Forcing himself to concentrate and shut off the yakking Disney-brained three, he closed his eyes and tried again to sort it out. Just as he'd done before boarding while shuffling the cards in Frick's wallet:

As things stood, two things went off the rails. First, Frick was about to blow the whistle on the pop touring company the Outfit was using as a front. Now that Deke had recovered the memory stick and as long as Frick was out of the picture, that problem was scratched. But the Outfit's point man screwed up again leaving a bigger hole—this one in the pipeline; what the Outfit was really running under the Fed's nose. Meaning, as far as Walt and the Outfit were concerned, intercepting that missing stash patched the hole and marked the end of the line for Deke. As far as Deke was concerned, sticking it to Walt and the Outfit and keeping the missing stash all to himself would put him in the catbird seat for the first time and for a long time to come.

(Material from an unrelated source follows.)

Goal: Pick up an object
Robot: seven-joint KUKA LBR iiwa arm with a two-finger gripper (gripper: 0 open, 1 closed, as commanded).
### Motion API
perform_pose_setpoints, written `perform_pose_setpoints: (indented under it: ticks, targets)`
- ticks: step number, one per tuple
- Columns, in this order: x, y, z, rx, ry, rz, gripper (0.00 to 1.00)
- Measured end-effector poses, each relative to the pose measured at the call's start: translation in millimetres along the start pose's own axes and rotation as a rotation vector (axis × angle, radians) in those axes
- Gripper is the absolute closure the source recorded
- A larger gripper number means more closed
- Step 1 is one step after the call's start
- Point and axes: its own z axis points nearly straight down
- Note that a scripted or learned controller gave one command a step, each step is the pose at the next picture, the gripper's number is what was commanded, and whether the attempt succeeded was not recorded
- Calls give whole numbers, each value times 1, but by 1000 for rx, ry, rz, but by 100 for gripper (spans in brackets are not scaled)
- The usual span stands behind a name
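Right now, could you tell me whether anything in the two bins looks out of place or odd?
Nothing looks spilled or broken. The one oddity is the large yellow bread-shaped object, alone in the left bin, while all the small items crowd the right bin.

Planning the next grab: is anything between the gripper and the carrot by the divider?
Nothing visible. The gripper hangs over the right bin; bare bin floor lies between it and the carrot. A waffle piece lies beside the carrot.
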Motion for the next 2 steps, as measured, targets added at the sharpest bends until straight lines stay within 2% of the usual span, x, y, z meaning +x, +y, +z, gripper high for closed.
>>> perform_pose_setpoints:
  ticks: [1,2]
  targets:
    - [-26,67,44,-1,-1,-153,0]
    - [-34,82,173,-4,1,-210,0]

And that's as far as Deke could get with it. The yakking and flirty interruptions from the flight attendants made any thoughts about what it might take and what he'd  run into almost impossible.    

Eventually, the Disney-brained three said their cutesy goodbyes but, as usual, he barely acknowledged it.

Afterwards, at the terminal, two more muscle-relaxers enabled him to get the new, soft-grain luggage off the conveyor belt in Oakland in time to meet up with his contact. The guy was twenty-something, baby-faced, wore a black tank top with a shimmering crimson logo that read
Starshine
over his silver cargo pants.   

After letting on that his name was Tyler, he snatched Deke's luggage and told him to follow close. Holding on to his carry-on bag, Deke nodded as Tyler dumped Deke's suitcases in the trunk of an electric blue Lincoln town car waiting at the pickup curb and told Deke to hop in the back.

Shortly it turned out that Deke had two disposable clowns to deal with. The driver, who introduced himself as Seb, had on a duplicate getup, his head and neck shaved smooth, accented by a stubbled pasty face. To top it off, he had four silver studs lodged in his earlobe and a set of blood-red Starshine tattoos plastered over both flabby arms.

As Deke shifted around in the roomy interior, he realized that either Seb was on something or had a screw loose. As a duo, Tyler tried to play it brainy while Seb kept breaking into some lame, rhyming patter as he headed the Lincoln south toward Salinas.

While barreling down a clogged freeway, air-conditioning blasting, tinted windows up so Deke could barely make out where he was, Deke reckoned his only recourse was to eke out whatever information he could before cutting loose.  

“I hear all you fellas from Starshine are about the same age.”  

“More or less,” said Tyler, turning his smooth face in Deke's direction.

“Less is more,” Seb chimed in. “Over thirty you hit the floor, like a wasted--”

“Shut it,” said Tyler. “Stick to your driving.”

“Like you're the boss, chief Crazy Horse, and I don't give a toss.”

Tyler shook his head and shrugged in apology. “Pay him no mind, man. He drives pretty good. That's about it.”

“Yeah,” said Seb, switching lanes and then swerving back to the center. “Enjoy the ride as I drive with pride.”